[Opening PROVIDED DATA section]

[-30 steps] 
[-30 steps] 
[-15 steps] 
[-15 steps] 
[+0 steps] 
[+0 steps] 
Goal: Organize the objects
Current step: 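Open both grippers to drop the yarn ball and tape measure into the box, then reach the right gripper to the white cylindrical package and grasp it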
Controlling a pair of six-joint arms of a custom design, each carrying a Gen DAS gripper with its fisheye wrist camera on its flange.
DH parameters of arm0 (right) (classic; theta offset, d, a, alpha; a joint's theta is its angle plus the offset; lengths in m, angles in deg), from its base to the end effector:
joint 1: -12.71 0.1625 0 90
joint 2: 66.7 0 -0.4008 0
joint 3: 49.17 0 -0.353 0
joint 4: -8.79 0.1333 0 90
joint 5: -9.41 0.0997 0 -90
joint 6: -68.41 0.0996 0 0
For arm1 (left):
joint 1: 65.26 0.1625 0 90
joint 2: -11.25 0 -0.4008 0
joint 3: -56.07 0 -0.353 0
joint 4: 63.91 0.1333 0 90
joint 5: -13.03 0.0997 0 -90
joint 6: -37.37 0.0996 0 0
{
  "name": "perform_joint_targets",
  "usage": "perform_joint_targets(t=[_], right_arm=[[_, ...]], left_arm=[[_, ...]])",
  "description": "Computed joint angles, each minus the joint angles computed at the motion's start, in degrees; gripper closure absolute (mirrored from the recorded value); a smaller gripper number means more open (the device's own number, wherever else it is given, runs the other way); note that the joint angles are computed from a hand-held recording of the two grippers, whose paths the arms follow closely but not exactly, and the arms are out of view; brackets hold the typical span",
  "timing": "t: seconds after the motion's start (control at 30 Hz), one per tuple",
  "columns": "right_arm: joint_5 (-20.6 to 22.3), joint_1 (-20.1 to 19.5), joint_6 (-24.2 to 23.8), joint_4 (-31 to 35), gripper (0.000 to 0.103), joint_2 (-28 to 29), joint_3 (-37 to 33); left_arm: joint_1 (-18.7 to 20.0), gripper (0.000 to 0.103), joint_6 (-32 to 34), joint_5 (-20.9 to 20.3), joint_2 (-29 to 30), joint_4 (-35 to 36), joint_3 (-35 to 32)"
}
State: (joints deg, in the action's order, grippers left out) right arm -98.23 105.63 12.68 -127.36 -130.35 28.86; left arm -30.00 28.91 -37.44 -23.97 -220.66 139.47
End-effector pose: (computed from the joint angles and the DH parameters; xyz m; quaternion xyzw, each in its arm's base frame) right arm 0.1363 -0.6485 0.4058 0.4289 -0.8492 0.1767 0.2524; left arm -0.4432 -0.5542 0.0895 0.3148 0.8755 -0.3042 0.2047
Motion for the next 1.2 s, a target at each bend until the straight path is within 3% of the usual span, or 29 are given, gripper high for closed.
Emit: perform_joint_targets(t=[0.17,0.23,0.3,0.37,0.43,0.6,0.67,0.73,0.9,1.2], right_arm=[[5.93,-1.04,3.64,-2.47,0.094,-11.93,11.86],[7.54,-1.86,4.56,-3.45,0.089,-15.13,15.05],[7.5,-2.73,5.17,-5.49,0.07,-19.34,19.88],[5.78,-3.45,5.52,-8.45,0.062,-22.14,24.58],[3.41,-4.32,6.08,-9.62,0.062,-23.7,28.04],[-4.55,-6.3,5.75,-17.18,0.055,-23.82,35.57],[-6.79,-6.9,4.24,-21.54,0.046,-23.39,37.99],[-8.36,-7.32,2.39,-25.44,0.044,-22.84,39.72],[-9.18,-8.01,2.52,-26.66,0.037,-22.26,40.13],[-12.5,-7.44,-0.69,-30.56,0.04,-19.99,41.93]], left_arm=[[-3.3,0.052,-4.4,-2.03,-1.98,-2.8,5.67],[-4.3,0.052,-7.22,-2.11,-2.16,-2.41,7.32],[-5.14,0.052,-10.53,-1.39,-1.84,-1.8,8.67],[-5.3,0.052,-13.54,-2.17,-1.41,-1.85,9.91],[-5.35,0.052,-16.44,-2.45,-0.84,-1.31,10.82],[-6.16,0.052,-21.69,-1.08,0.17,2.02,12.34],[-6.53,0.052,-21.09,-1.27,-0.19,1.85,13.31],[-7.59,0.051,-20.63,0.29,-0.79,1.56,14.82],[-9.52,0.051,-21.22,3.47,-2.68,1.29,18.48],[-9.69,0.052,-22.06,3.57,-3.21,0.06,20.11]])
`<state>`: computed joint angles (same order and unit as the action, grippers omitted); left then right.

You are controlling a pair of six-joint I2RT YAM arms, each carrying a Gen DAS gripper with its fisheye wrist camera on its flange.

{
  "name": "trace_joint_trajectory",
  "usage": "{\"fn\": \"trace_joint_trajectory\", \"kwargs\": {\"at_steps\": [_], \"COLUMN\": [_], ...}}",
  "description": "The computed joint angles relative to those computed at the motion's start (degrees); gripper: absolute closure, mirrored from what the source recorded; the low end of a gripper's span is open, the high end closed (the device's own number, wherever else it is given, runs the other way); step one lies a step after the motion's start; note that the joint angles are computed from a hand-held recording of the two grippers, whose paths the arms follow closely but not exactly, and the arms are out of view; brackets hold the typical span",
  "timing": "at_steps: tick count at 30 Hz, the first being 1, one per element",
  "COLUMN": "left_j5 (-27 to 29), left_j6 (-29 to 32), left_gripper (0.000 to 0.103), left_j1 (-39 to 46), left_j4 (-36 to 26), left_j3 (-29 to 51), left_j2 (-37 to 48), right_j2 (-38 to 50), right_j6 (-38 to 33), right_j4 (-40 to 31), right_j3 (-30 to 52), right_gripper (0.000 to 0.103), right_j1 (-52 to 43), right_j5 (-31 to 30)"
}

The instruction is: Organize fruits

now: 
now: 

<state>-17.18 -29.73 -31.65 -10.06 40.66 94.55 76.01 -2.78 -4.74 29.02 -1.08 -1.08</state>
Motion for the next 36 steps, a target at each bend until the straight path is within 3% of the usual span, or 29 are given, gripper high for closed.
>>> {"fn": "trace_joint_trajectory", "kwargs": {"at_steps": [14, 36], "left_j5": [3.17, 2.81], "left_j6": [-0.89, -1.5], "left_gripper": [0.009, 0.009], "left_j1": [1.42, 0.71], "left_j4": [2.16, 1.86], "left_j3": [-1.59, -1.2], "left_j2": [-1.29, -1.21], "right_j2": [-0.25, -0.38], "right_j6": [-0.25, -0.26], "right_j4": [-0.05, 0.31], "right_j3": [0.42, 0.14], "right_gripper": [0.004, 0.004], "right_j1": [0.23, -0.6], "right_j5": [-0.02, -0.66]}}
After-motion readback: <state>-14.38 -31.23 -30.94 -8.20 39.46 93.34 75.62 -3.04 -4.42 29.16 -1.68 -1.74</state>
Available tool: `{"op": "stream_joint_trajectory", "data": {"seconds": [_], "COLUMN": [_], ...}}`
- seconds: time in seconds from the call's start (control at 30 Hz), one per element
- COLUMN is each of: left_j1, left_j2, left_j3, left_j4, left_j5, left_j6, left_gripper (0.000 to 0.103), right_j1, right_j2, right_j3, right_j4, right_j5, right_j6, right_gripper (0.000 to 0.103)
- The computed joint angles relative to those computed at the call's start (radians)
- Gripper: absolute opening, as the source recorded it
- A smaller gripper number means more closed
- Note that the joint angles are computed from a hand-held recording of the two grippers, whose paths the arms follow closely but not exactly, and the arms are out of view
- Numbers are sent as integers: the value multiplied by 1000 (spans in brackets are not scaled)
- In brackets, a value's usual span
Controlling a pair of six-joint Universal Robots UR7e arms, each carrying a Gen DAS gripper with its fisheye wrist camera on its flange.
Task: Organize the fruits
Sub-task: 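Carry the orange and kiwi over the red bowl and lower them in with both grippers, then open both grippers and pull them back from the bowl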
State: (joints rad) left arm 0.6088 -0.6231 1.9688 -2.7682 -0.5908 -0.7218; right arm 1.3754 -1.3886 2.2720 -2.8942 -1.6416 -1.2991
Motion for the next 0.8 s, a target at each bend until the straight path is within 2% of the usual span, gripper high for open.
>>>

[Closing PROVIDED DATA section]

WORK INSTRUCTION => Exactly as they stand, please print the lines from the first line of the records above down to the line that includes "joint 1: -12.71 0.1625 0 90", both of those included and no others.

SOLVED EXERCISE =>
[-30 steps] 
[-30 steps] 
[-15 steps] 
[-15 steps] 
[+0 steps] 
[+0 steps] 
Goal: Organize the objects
Current step: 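Open both grippers to drop the yarn ball and tape measure into the box, then reach the right gripper to the white cylindrical package and grasp it
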Controlling a pair of six-joint arms of a custom design, each carrying a Gen DAS gripper with its fisheye wrist camera on its flange.
DH parameters of arm0 (right) (classic; theta offset, d, a, alpha; a joint's theta is its angle plus the offset; lengths in m, angles in deg), from its base to the end effector:
joint 1: -12.71 0.1625 0 90

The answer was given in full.